Eu não acredito! Depois de muito bater a cabeça, finalmente consegui instalar a versão 3 (beta) do Movable Type no servidor? Sabem o que isso significa? Que nos próximos dias isto aqui vai dar pau até cansar. Se vocês virem algum bug, tenham a gentileza de me informar, tá bom? Obrigado.

Deprimido, de saco cheio e cansado de ficar trancado em casa na frente deste computador, tomei uma decisão drástica: “Vou ao cinema”. Tão logo decidi, desliguei o micro, vesti uma calça (que eu não usava há mais de três anos, porque não servia mais, rá!), uma camiseta qualquer e rumei para o templo da cultura e do entretenimento. Só que aí lembrei que não sei onde fica o templo da cultura e do entretenimento, então me contentei em ir ao Shopping Metrô Tatuapé. Vi lá um filme qualquer, zanzei pelas livrarias, comi um negócio. Estava tomando um milkshake de Ovomaltine e lendo, quando alguém se aproximou e fez a pergunta:
— Você é o Marco Aurélio?
Levantei os olhos do meu livro. Um rapaz de sorriso franco, portanto um bloquinho de notas, e acompanhado por uma linda garota. Apresentou-se e a ela. Eu tenho um problema muito sério com nomes, mas tenho quase certeza que o nome dele era Juca. Dela eu esqueci. Desculpem, por favor, essa minha deficiência.
Bom. Os dois sentaram-se comigo, conversamos bastante. Juca elogiou meus escritos, o que é sempre desconcertante porém muito gostoso. Depois de algum tempo conversando, os dois despediram-se e saíram. Acompanhei o belo casal com o olhar. Ali estavam as pessoas que vieram para levar minha depressão embora. Muito, muito obrigado aos dois.

(Mas, na boa, custava nada vocês me avisarem que eu tava com um monte de comida no meio do aparelho, né? Cheguei em casa e minha irmã quase teve sua filha com dois meses de antecedência ao ver a maçaroca nos meus dentes…)

Vocês repararam que isto aqui está prestes a alcançar a marca de 500 mil visitas? PORRA, VÃO LER UM LIVRO! VÃO AO CINEMA, AO TEATRO! VÃO TRABALHAR! UM BLOG MEQUETREFE COMO ESTE CHEGAR A MEIO MILHÃO DE VISITAS É PROVA DE QUE A JUVENTUDE BRASILEIRA ESTÁ PERDIDA!

Um tempo atrás um leitor disse aqui que melhor seria que os comentários do blog fossem em ordem ascendente.
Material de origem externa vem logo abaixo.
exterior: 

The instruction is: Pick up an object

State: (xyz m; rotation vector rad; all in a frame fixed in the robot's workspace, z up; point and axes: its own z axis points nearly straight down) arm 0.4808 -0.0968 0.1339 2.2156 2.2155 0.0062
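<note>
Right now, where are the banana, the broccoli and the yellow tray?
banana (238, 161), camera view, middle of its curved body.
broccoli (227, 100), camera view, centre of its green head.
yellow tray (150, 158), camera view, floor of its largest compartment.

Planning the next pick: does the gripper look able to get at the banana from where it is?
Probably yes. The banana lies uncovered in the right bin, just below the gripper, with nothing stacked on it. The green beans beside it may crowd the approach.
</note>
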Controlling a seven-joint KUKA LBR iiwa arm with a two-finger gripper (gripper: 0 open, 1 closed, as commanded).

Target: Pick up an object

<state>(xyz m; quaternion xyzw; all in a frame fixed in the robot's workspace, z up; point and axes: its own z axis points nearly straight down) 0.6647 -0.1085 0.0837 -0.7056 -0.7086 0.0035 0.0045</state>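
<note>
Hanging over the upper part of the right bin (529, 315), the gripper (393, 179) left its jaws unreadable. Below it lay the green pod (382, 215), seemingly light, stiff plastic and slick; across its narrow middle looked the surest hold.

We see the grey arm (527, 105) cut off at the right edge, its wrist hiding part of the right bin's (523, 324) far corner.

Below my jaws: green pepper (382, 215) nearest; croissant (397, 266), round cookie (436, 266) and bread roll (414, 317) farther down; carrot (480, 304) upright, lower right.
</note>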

O argumento dele era muito bom: com o último comentário no topo, o leitor tem que correr a tela até o final para começar a ler, ir subindo, e depois descer tudo de novo para postar seu próprio comentário. Não lembro quem foi o sábio que me deu esse toque, mas acatei. Comentários ascendentes a partir de agora.

Ah, é! Nem contei pra vocês: segunda-feira começam minhas férias. Vou para Curitiba no sábado, volto na segunda. Não vou fazer nenhuma viagem longa como a do ano passado, mas o ritmo disto aqui vai diminuir. Não comemorem: serão apenas 20 dias…

O próximo capítulo será o último do Deuteronômio, e também o derradeiro da história de Moisés. Desde o final do livro dos Números que eu vivo com essa agonia causada pela perspectiva de contar aqui a morte do velho gago. Sei o quanto isso é ridículo, mas não consigo evitar. Tenho convivido com Moisés desde 13 de julho do ano passado, quando narrei seu nascimento. Vai ser difícil, mais de um ano depois, despedir-me desse personagem.

EU NÃO QUERO QUE O MOISÉS MORRA, CARALHO!